Exercise: Filter these entries down to lines holding "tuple".

Dataset excerpts:
--- START ---
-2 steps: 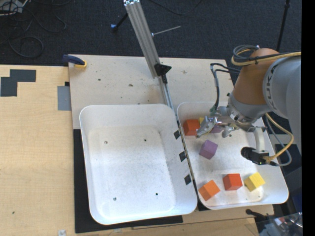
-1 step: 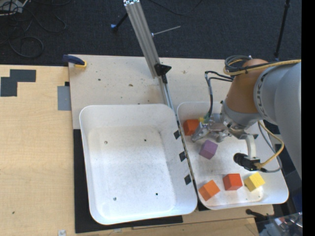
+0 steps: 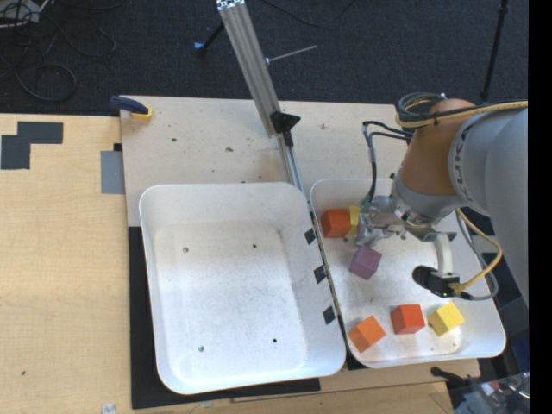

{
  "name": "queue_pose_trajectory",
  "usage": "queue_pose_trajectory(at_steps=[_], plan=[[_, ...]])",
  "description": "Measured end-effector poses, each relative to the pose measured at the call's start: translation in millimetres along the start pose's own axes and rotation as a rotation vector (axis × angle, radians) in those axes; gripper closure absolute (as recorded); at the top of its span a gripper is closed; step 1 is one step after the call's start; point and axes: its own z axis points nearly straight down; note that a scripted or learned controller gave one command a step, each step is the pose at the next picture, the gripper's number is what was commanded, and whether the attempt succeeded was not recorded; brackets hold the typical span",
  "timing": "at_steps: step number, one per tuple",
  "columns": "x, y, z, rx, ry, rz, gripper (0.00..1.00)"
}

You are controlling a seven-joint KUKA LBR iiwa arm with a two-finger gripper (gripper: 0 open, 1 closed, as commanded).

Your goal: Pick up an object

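My gripper [image 3: 377,229] hangs low over the upper left part of the right bin [image 3: 483,339]. A purple block [image 3: 365,262] lies tilted just below and in front of it, very close to its tip. To the gripper's left sits an orange-red block [image 3: 335,222] with a small yellow piece [image 3: 354,213] behind it. Along the bin's near side lie an orange block [image 3: 367,331], a red block [image 3: 407,318] and a yellow block [image 3: 446,318]. The wrist hides the bin floor directly under the gripper.
The left bin [image 3: 172,222] is a wide white tray beside the right one. A slanted metal post [image 3: 254,67] rises from the bench behind the bins. Black cable loops [image 3: 440,280] hang off the arm over the right bin.
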Motion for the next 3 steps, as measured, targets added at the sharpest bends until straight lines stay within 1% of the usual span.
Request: queue_pose_trajectory(at_steps=[1,2,3], plan=[[-2,1,-64,-0.005,-0.002,-0.004,1.0],[3,2,-125,-0.006,-0.002,-0.012,1.0],[1,3,-168,-0.004,-0.002,-0.012,1.0]])
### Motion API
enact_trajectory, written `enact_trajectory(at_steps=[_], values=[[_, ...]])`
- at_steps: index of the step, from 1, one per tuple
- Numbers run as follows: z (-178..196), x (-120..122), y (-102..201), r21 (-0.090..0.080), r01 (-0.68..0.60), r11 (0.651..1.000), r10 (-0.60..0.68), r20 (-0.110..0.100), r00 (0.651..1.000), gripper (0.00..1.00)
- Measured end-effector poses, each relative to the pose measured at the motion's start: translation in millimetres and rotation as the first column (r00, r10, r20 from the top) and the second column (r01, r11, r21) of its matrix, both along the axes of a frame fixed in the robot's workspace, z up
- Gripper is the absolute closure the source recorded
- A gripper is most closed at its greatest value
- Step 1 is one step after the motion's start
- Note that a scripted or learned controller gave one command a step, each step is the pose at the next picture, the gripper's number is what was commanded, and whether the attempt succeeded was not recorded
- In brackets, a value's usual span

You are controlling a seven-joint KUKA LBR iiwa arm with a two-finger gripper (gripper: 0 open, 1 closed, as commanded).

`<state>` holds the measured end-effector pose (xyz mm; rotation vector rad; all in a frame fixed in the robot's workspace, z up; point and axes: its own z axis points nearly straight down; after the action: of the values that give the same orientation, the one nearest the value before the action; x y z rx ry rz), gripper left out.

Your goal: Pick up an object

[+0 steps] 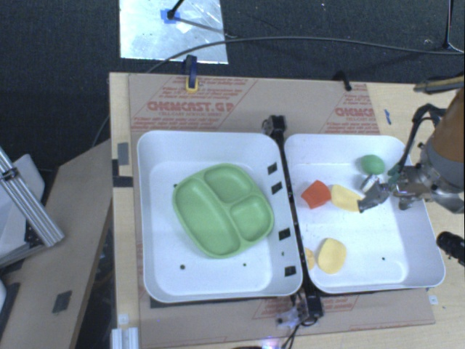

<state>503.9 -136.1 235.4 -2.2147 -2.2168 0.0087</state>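
Yellow piece (345, 197) just left of, touching gripper (372, 193).

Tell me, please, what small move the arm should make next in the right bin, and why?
Probably a short push lower and toward the left bin, closing on the yellow piece. The gripper sits at that piece's right end, with the red block just beyond it and the green ball behind. Nothing is visibly held, so the nearest object seems the best try.
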Motion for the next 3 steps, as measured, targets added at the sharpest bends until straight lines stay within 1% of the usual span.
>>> enact_trajectory(at_steps=[1,2,3], values=[[6,2,0,-0.002,-0.003,1.000,0.003,0.012,1.000,0.00],[-57,-1,-2,-0.001,0.000,1.000,0.000,0.006,1.000,0.00],[-102,7,-5,-0.001,0.000,1.000,0.000,0.007,1.000,0.00]])
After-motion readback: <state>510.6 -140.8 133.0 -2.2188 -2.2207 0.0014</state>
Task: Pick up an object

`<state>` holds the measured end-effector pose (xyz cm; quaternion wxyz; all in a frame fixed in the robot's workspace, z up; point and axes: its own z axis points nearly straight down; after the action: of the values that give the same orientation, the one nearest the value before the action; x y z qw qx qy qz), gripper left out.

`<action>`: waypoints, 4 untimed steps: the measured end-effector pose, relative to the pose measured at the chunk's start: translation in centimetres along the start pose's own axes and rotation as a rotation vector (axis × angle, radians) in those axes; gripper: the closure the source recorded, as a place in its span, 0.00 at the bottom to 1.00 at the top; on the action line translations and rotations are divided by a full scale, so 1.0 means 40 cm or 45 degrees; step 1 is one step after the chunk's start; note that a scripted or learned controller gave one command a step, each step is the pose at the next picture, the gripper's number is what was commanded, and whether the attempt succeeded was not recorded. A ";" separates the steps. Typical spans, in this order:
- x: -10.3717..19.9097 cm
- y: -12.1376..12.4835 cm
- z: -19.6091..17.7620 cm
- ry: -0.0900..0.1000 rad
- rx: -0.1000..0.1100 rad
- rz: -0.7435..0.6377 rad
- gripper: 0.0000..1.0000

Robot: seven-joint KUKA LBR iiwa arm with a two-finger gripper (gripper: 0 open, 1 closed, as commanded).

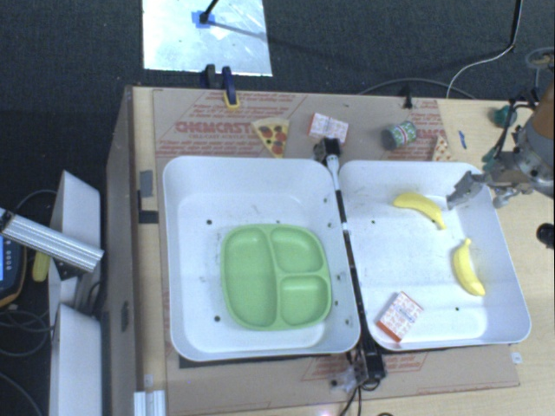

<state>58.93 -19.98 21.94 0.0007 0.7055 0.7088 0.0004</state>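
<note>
The gripper [482, 191] hangs over the far right part of the right bin [503, 319], its 2 fingers [464, 189] standing apart with nothing between them and touching nothing that can be made out. The nearest thing is a banana [421, 208], lying just beside the fingers toward the bin's middle; its long axis runs across the view, sloping slightly toward the near edge. A 2nd banana [467, 269] lies nearer the bin's front, below the fingers in the view, its long axis running almost front to back. A small red and white packet [399, 315] sits at the near left corner of that bin, well apart. The left bin [186, 232] holds a green divided plate [276, 276], farthest off. Judged from here, the first banana is the likelier target, and the fingers would need to straddle its narrow width
</note>
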 end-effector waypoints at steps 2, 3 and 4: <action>0.064 0.197 0.302 0.002 0.003 0.000 0.00; 0.062 0.202 0.269 -0.002 -0.006 -0.004 1.00; 0.062 0.202 0.269 -0.002 -0.005 -0.005 0.00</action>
<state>67.02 -17.45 11.18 0.0029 0.7040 0.7102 0.0012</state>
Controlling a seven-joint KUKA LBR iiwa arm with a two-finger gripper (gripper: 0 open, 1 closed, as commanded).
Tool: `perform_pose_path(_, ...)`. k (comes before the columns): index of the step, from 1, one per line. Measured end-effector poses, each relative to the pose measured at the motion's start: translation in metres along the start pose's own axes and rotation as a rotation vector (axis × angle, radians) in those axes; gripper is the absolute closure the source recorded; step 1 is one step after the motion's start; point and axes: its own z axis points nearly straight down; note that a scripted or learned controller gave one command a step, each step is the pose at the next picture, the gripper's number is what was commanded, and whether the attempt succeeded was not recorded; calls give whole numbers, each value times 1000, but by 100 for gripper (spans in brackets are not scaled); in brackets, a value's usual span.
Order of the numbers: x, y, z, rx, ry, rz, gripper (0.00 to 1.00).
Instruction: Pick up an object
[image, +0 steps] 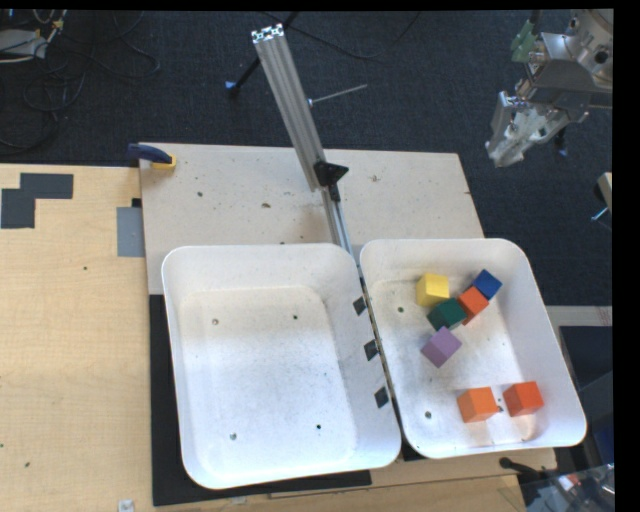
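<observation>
Two white bins on the worktop (240, 190): left bin (190, 290) lower centre, right bin (540, 300) lower right. Seven cubes sit in the right bin: three orange (478, 403), one yellow (433, 289), blue (486, 283), green (446, 313), purple (441, 346). My hand (512, 138) hangs upper right, outside both bins; I cannot tell its state. Risk as I judge it: the upper four cubes crowd together, so a descent there may jam or nudge neighbours.

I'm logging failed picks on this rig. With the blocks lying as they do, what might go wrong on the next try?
The yellow block, green block, small orange block and blue block are bunched together, so the hand may nudge neighbours or close on two. The red block lies near the right bin's rim, which may block a finger.
</observation>
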Motion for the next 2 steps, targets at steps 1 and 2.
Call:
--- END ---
Answer to this task:
  "timing": "at_steps: step number, one per tuple",
- at_steps: index of the step, from 1, one per tuple

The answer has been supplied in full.